Ask HN: Is this book lying about taking only 20 hours to learn programming? - goughgough
A book by Josh Kaufman<p>Am I missing something?<p>I get his point that we don&#x27;t need to spend 10,000 hours to master something.<p>But , 20 hours? A marketing point to sell a book may be? (cynicism overspill here).<p>I have read chapter 5 of his book &quot;The First 20 Hours: How to Learn Anything . . . Fast! by Josh Kaufman (Jun 6, 2013)&quot;<p>In it he described the process of how he went about breaking down and defining a programming problem and researching solutions and deciding which tools {out of a myriad of choices} to use for the job and downloading and installing tools and coding a Wordpress replacement solution using Sinatra and Jekyll etc.<p>For the scope of his programming project, see &quot;Deconstructing the End Result&quot;  at :
http:&#x2F;&#x2F;tinyurl.com&#x2F;ocm4kua<p>Along the way in his 20 hours journey a coder wannabe like me is introduced to new programming tools and concepts such as:<p>git, Sinatra, Heroku, Jekyll, DataMapper, Rake , framework , state etc.<p>He described how he researched and decided to reject using Ruby on Rails in favor of Sinatra; 
rejected Postgres in favor of DataMapper ; 
rejected Python in favor of using Ruby ; 
choosing Heroku instead of alternatives ; 
making complicated choices along the way.<p>All these in 20 hours.<p>Granted, he went into the project already knowing how to deal with html and css and maintaining server issues that host his website http:&#x2F;&#x2F;personalmba.com --- none of these skills I possess.<p>In case you don&#x27;t know who Josh Kaufman is, take a look at this video.
https:&#x2F;&#x2F;www.youtube.com&#x2F;watch?v=5MgBikgcWnY<p>..........Another question :<p>If you were to study computer programming again, how would you go about shortening your learning curve?<p>..........tl;dr:  
Is it really possible for a newbie to learn programming in 20 hours or less to solve a programming issue?<p>What resources or advice would you use or what pitfalls would you avoid to get to the end goal of learning programming faster?<p>Thanks a million.
======
segmondy
You can learn a lot in 20 hours, you can't learn all you need in 20 hours.
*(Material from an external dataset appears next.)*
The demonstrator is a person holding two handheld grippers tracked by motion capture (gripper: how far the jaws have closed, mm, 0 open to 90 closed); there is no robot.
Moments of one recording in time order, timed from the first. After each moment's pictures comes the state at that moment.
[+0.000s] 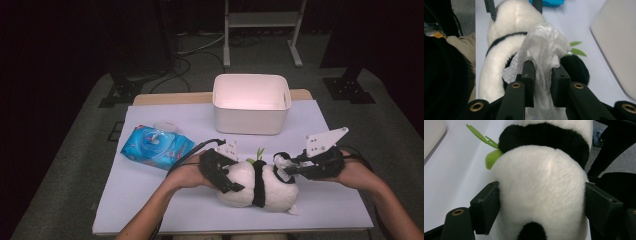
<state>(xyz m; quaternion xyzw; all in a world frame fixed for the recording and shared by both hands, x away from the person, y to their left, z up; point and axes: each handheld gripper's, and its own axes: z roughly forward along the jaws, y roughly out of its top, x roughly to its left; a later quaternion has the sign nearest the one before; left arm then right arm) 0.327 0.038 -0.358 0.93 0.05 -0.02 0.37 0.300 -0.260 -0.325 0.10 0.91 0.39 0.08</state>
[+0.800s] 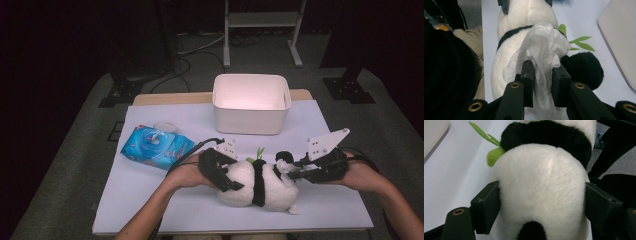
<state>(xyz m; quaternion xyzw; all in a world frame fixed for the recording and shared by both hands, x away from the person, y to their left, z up) 0.330 0.039 -0.360 0.93 0.07 -0.02 0.36 0.293 -0.265 -0.320 0.10 0.92 0.36 0.07</state>
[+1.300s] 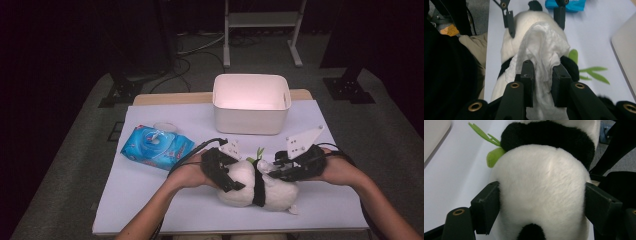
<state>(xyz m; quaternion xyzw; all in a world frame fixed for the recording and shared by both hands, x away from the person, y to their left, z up) 0.326 0.032 -0.356 0.94 0.06 0.00 0.34 0.305 -0.221 -0.321 0.06 0.92 0.37 0.05</state>
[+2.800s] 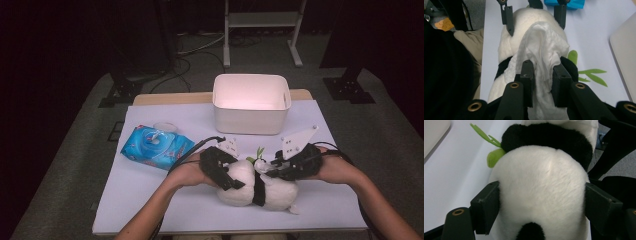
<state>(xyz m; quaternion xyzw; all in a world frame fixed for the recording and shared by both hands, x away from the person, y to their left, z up) 0.332 0.037 -0.358 0.93 0.08 -0.02 0.36 0.306 -0.213 -0.319 0.05 0.93 0.35 0.06</state>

The
key is maintaining a fine balance between learning(READING) and
doing(LEARNING). With google/stackoverflow, one can do a lot without
understanding much, kinda bruteforce your way to the solution.

Just start doing, there was a post where someone learned to program by
building a small project everyday for about 180days, that's more like it. Take
that approach, start building everyday, non stop. Don't worry about the amount
of time, just finish whatever you start.

------
gamechangr
You won't learn ...

"git, Sinatra, Heroku, Jekyll, DataMapper, Rake , framework , state etc."

in 20 hours.

That is certainly marketing!

Maybe give you a very basic introduction and that's all.

------
nether
it's like learning "writing." the process doesn't end at 20 or 2,000 hours.